Preschool of the Arts
A community committed to exploration, creativity and collaboration.
I realize, I have never really taken my race into consideration because being white in Germany was the “norm”. But since living in America and being constantly asked to check boxes of race and ethnicity my awareness grew. My culture, family and being female were always more important to me.
I see children having the means to be in “teams” a lot when they are around 4-6 years (maybe even older but that’s the age group I work with a lot). They are in teams for all kinds of reasons “having a blue water bottle” or “red shoes” and so on. I understand and don’t mind this unless they use it to exclude specific children at all times. We than usually find things we all have alike or that separate all of us from each other (maybe we all have hair but all have different names). I like to use these moments to start talking and understanding what makes us the same and what makes us different. Most times it starts with water bottles, looks, where we live to how fast we run.
I love this! Since we are a German school in America we do celebrate the German holidays in school and leave the American ones for the parents to celebrate. We still take part in it a s teachers but we like that the parents can show us what they did growing up here in America. We also started having international tea parties where parents will tell us about their country and culture while serving something to drink or to eat that is special from there, showing pictures, videos, or stories.
We do have mirrors in the classrooms, where children can see themselves and we offer books and toys that represent (hopefully) all children. we also talk about artists and musicians with the children showing their pictures.
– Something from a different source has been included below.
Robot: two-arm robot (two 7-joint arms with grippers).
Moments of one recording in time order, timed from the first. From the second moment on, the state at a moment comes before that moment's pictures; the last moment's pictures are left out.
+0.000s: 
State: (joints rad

We did start the “international tea party” series where each time one parent from one country comes to school and talks about that country and the culture, showing books, stories, music, videos, sharing food and drinks.
Treating all children (and parents) with respect, and acceptance, showing them they can be their true selves when they are with us, without being judged. We are open to all family concepts as well as genders or races. We do educate our children that all of them are valid and accepted.
We always had the children being dressed up however they want not caring or stating “that dresses are for girls”. I believe it is important for children to try out and do what they want to do and we as educators can take stigma away from things that are seen as female or male.